- _What needs to be done_: Take the line containing "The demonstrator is" and every line after it to the end of the records, and copy them exactly, excluding pictures.

- _Input for this task_:

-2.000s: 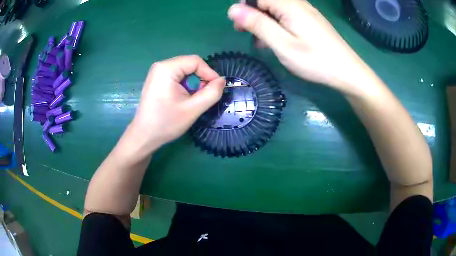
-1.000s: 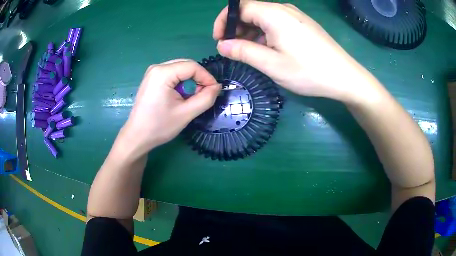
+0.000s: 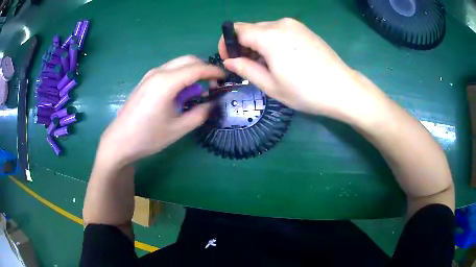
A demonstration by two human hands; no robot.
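Note:
A round black ribbed housing (image 3: 250, 136) lies on the green bench, its shiny centre plate with pale rectangles (image 3: 244, 107) facing up. My left hand (image 3: 162, 104) is over the housing's left side and holds a purple battery cell (image 3: 191, 94), blurred. Thin dark and reddish leads (image 3: 222, 88) run from the cell to a small pale connector (image 3: 245, 83) at the plate's upper edge. My right hand (image 3: 284, 62) holds a slim black tool (image 3: 229, 40) upright above the housing's upper rim. The tool's lower end is hidden by my fingers.
A pile of purple cells (image 3: 52, 86) lies at the left, beside a long dark strip (image 3: 22, 109). A smoky ribbed housing with a pale round centre (image 3: 417, 26) lies upper right. A cardboard box (image 3: 471, 133) stands at the right edge. Pinkish ovals (image 3: 6, 68) lie far left.
My right hand and the black tool have come down over the housing. My left fingers have drawn back left from the plate with the cell, and the leads and connector now show.

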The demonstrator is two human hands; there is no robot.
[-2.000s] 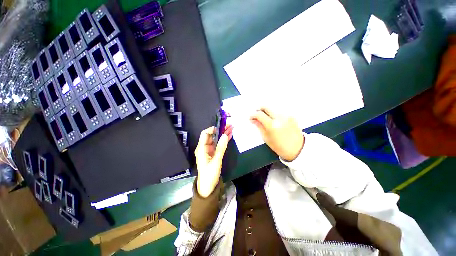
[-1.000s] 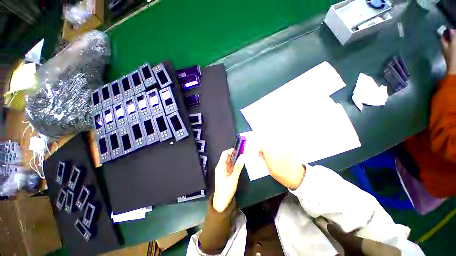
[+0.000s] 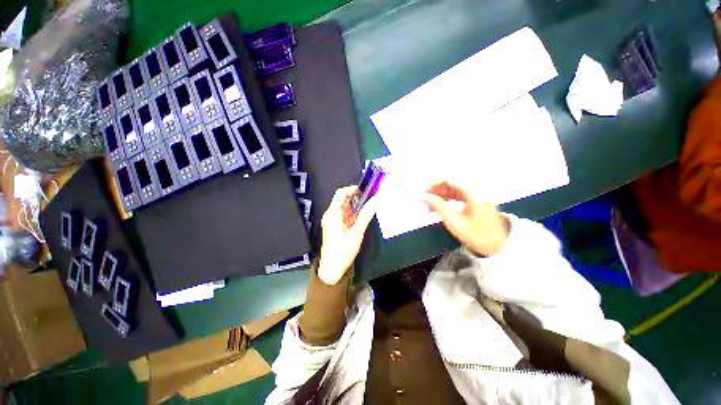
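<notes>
My left hand holds a small handheld device upright between thumb and fingers; its face shines purple. My right hand is to its right, over the white sheets, with thumb and fingertips close together. Whether a thin film is between those fingertips cannot be told. The sheets lie fanned on the dark green bench, and a long white sheet lies farther back, overlapping them.
Rows of devices lie on black foam mats at left; loose devices lie on a far-left mat. A crumpled white wipe and dark stacked parts are back right. A plastic heap, cardboard and a person's orange sleeve also show.
The camera view has shifted. My left hand still holds the device. My right hand has moved slightly away from it to the right, and its fingers have changed pose.
</notes>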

- _Exercise response_:
The demonstrator is two human hands; there is no robot.
[-2.000s] 
[-1.000s] 
[+0.000s] 
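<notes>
My left hand holds a small handheld device upright between thumb and fingers; its face shines purple. My right hand is to its right, over the white sheets, with thumb and fingertips close together. Whether a thin film is between those fingertips cannot be told. The sheets lie fanned on the dark green bench, and a long white sheet lies farther back, overlapping them.
Rows of devices lie on black foam mats at left; loose devices lie on a far-left mat. A crumpled white wipe and dark stacked parts are back right. A plastic heap, cardboard and a person's orange sleeve also show.
The camera view has shifted. My left hand still holds the device. My right hand has moved slightly away from it to the right, and its fingers have changed pose.
</notes>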

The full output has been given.